There is evidence showing that VDR is involved in pathological fibrogenesis. VDR belongs to the superfamily of steroid/thyroid nuclear hormone receptors. Following ligand binding, the VDR forms a heterodimer with RXR, or Smad3, a receptor of TGF-β/Smad signalling. Previous studies showed cross-talk between the TGF-β and vitamin D signaling pathways and VDR binds to the MH1 domain of Smad3, enhancing Smad3 ligand-induced transactivation (28–31). 1,25(OH)2D3 had a significant effect in vivo on the TGF-β signaling pathway by altering levels of VDR and Smad3, and subsequently affecting the bioactive of TGF-β (44). Additionally, a recent study identified VDR as a negative regulator of fibroblast activation that interfered with the pro-fibrotic effects of TGF-β (43). The present study further showed that reduction of the VDR protein was mediated by TGF-β1 in human lung fibroblasts, whereas 1,25(OH)2D3 effectively upregulated VDR protein expression, which was in accordance with the study of activation of VDR by paricalcitol reducing the stimulatory effects of TGF-β on skin fibroblasts (43).

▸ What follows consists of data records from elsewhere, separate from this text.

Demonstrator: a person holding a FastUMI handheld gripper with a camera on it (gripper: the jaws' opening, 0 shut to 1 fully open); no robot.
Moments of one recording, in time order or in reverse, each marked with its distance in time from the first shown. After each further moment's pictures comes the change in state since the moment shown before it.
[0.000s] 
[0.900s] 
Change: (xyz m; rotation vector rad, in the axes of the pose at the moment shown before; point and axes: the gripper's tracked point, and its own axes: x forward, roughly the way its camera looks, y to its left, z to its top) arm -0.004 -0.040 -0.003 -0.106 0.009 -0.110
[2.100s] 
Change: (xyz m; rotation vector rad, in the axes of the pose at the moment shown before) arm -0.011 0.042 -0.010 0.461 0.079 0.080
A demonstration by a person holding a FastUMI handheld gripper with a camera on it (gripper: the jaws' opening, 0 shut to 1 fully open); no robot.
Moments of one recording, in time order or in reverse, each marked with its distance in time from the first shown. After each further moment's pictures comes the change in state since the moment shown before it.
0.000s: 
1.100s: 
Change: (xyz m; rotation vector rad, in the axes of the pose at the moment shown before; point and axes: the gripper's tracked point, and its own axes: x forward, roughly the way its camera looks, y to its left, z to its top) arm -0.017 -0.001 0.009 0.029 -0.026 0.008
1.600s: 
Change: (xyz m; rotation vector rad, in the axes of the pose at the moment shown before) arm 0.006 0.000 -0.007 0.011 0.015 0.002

In addition, the experiments of lung fibroblasts transfected with miR-27b mimic or miR-27b inhibitor and luciferase reporter assays reveal that miR-27b directly targets VDR 3′UTR and inhibits VDR gene expression to promote differentiation of human lung fibroblasts characterized by expression of α-SMA. The present in vitro study showed that the overexpression of miR-27b decreased VDR protein expression and increased expression of fibroblast differentiation marker, α-SMA, while reducing levels of miR-27b had opposing effects. Studies of fibrosis have not reached a consensus on the importance of miR-27b in disease pathology. An in vitro study suggested that miR-27b may be profibrotic in activated hepatic stellate cells (58). Additionally, cardiomyocyte overexpression of miR-27b induces cardiac hypertrophy in mice (57). These two studies were similar to the present results. By contrast, a recent study suggested that miR-27b overexpression markedly repressed fibrotic responses in pulmonary epithelial cells (41).

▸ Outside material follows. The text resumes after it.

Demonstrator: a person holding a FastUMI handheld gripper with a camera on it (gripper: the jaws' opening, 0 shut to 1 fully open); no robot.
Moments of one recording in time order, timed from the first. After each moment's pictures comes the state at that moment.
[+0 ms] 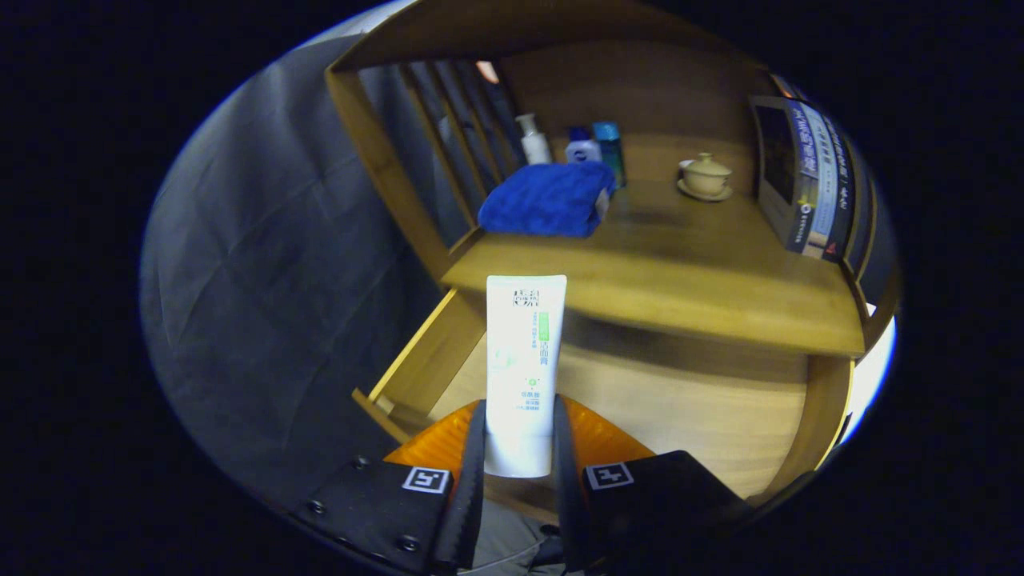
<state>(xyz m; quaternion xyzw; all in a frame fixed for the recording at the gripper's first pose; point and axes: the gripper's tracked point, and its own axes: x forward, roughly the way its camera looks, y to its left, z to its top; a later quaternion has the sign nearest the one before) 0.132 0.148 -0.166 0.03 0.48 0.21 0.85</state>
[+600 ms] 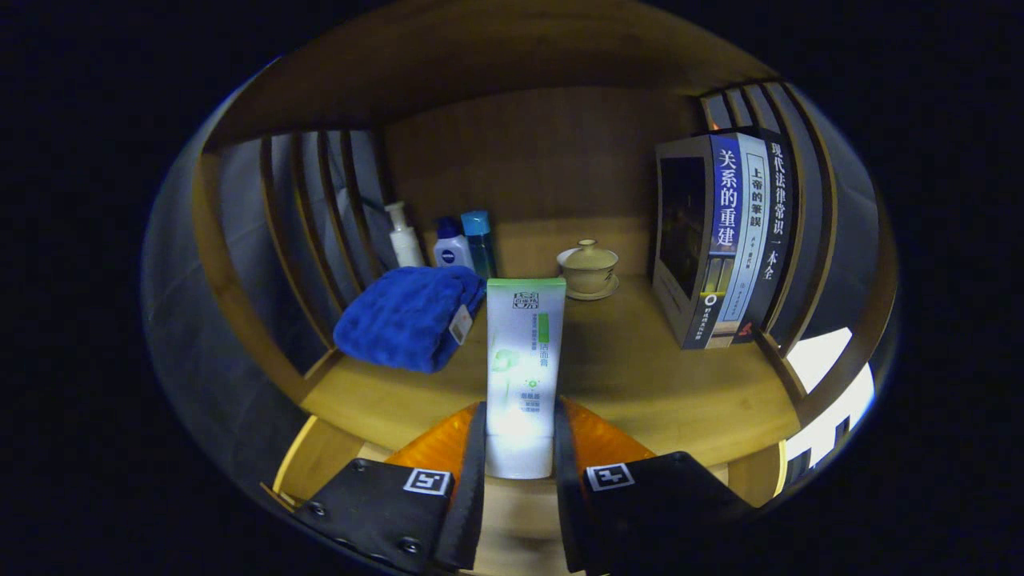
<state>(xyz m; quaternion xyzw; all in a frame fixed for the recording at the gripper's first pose) 0.290 0.075 -0.175 -0.02 0.37 0.06 0.93</state>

In conclusion, 1,25(OH)2D3 inhibits differentiation and downregulates miR-27b expression in human lung fibroblasts induced by TGF-β1. Furthermore, miR-27b overexpression decreased the expression of VDR protein and increased the expression of α-SMA, while reducing levels of miR-27b had opposing effects. Notably, miR-27b has abilities for targeting the 3′UTR of VDR and negatively regulating VDR protein expression, which effects differentiation of human lung fibroblasts. Thus, 1,25(OH)2D3 inhibits lung fibroblast differentiation induced by TGF-β1 via miR-27b targeting VDR 3′UTR, and this may be used as a novel treatment strategy in differentiation pathways.